[DIRECTIONS FOR THIS TASK]: When you repeat the listing, keep every character as it is.

[SUPPLIED ENTRIES]:
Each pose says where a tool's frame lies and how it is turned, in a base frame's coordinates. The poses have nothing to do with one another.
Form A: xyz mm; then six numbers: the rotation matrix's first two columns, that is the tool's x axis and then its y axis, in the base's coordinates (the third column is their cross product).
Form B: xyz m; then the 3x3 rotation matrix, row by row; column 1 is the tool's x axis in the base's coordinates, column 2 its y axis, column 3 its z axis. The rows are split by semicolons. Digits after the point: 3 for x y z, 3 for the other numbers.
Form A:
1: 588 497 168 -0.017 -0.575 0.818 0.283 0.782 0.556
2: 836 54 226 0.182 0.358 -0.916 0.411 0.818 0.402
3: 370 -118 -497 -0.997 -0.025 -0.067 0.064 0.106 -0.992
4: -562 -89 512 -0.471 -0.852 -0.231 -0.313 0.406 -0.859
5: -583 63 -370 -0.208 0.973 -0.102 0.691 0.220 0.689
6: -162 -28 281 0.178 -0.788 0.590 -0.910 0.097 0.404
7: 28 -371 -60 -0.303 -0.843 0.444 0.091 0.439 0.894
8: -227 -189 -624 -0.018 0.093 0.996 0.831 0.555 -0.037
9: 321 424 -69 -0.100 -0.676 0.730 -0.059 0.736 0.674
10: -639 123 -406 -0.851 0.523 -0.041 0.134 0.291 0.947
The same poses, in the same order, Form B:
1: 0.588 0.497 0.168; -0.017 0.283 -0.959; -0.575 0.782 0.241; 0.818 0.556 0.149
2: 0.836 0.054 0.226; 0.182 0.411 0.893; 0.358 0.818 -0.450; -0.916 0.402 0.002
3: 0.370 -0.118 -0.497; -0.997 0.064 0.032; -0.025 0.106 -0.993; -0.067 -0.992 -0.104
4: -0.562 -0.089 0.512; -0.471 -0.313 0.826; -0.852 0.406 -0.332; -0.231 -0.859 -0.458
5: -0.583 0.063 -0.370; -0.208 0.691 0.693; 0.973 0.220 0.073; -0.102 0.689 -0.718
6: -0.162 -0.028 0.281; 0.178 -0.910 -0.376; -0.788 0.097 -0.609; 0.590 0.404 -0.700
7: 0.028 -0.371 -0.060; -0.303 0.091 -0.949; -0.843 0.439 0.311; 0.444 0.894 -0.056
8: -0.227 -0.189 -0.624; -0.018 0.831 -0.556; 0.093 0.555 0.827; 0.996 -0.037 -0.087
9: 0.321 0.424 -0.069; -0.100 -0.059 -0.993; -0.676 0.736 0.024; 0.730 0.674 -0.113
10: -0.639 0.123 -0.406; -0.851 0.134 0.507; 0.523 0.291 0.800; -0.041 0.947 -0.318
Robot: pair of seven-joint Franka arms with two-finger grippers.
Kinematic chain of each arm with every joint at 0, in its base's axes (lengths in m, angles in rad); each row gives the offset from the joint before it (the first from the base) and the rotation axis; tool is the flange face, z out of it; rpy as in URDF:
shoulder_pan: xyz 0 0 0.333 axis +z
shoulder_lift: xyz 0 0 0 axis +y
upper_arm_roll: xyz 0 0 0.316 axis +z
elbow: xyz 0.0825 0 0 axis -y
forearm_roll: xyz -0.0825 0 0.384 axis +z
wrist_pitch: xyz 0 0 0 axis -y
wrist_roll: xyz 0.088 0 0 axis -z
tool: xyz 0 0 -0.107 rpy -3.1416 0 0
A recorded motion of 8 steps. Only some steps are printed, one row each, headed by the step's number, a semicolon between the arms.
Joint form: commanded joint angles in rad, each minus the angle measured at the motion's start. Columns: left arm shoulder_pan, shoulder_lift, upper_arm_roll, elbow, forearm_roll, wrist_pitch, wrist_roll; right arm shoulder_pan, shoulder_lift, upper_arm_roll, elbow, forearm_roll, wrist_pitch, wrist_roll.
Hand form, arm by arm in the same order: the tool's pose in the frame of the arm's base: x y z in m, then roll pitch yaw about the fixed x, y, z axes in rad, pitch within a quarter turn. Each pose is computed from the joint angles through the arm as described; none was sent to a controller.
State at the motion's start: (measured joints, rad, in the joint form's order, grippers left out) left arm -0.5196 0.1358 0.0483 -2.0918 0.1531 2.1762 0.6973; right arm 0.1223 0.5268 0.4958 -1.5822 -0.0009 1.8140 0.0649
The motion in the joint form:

[RESULT]:
Each pose says where a tool's frame lies and how it is turned, in a base frame's coordinates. The poses have nothing to do with one another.
Form A: xyz mm; then six numbers: the rotation matrix's first two columns, that is the tool's x axis and then its y axis, in the base's coordinates (the third column is their cross product).
Form B: xyz m; then the 3x3 rotation matrix, row by row; column 1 is the tool's x axis in the base's coordinates, column 2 its y axis, column 3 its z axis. The rows are split by semicolons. Digits after the point: 3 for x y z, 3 for the other numbers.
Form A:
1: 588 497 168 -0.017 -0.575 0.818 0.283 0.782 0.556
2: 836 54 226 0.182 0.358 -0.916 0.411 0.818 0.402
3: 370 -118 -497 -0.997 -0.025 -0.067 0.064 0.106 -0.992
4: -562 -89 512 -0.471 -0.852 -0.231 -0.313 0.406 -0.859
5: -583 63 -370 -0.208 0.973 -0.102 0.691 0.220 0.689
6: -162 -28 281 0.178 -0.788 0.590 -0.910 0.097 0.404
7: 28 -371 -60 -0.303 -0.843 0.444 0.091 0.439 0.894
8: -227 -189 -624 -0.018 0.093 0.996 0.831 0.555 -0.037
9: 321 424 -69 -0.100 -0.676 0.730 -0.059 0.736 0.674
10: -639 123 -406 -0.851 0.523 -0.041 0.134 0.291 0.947
The same poses, in the same order, Form B:
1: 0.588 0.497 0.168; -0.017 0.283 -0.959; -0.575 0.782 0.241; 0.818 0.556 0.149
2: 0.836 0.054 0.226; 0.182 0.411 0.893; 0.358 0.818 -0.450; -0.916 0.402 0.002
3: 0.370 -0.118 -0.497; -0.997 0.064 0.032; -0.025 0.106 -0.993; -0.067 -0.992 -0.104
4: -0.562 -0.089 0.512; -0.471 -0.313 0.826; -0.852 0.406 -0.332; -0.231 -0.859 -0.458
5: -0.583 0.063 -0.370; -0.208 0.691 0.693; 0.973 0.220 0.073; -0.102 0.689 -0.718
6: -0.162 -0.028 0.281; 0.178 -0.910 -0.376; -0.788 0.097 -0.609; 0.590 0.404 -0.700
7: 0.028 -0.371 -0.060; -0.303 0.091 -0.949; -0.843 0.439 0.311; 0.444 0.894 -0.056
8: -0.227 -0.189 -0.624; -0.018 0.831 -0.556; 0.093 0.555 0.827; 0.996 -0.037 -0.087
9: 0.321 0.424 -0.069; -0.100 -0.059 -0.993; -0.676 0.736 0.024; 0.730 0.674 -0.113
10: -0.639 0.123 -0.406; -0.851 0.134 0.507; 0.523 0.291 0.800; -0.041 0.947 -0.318
Robot: pair of seven-joint Franka arms with two-finger grippers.
Kinematic chain of each arm with every joint at 0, in its base's axes (lengths in m, angles in rad); each row gives the offset from the joint before it (the first from the base) and the rotation axis; tool is the flange face, z out of it; rpy as in URDF:
shoulder_pan: xyz 0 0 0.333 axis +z
shoulder_lift: xyz 0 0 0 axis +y
upper_arm_roll: xyz 0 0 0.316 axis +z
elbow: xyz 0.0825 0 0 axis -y
forearm_roll: xyz -0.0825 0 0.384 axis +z
wrist_pitch: xyz 0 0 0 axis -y
wrist_roll: xyz 0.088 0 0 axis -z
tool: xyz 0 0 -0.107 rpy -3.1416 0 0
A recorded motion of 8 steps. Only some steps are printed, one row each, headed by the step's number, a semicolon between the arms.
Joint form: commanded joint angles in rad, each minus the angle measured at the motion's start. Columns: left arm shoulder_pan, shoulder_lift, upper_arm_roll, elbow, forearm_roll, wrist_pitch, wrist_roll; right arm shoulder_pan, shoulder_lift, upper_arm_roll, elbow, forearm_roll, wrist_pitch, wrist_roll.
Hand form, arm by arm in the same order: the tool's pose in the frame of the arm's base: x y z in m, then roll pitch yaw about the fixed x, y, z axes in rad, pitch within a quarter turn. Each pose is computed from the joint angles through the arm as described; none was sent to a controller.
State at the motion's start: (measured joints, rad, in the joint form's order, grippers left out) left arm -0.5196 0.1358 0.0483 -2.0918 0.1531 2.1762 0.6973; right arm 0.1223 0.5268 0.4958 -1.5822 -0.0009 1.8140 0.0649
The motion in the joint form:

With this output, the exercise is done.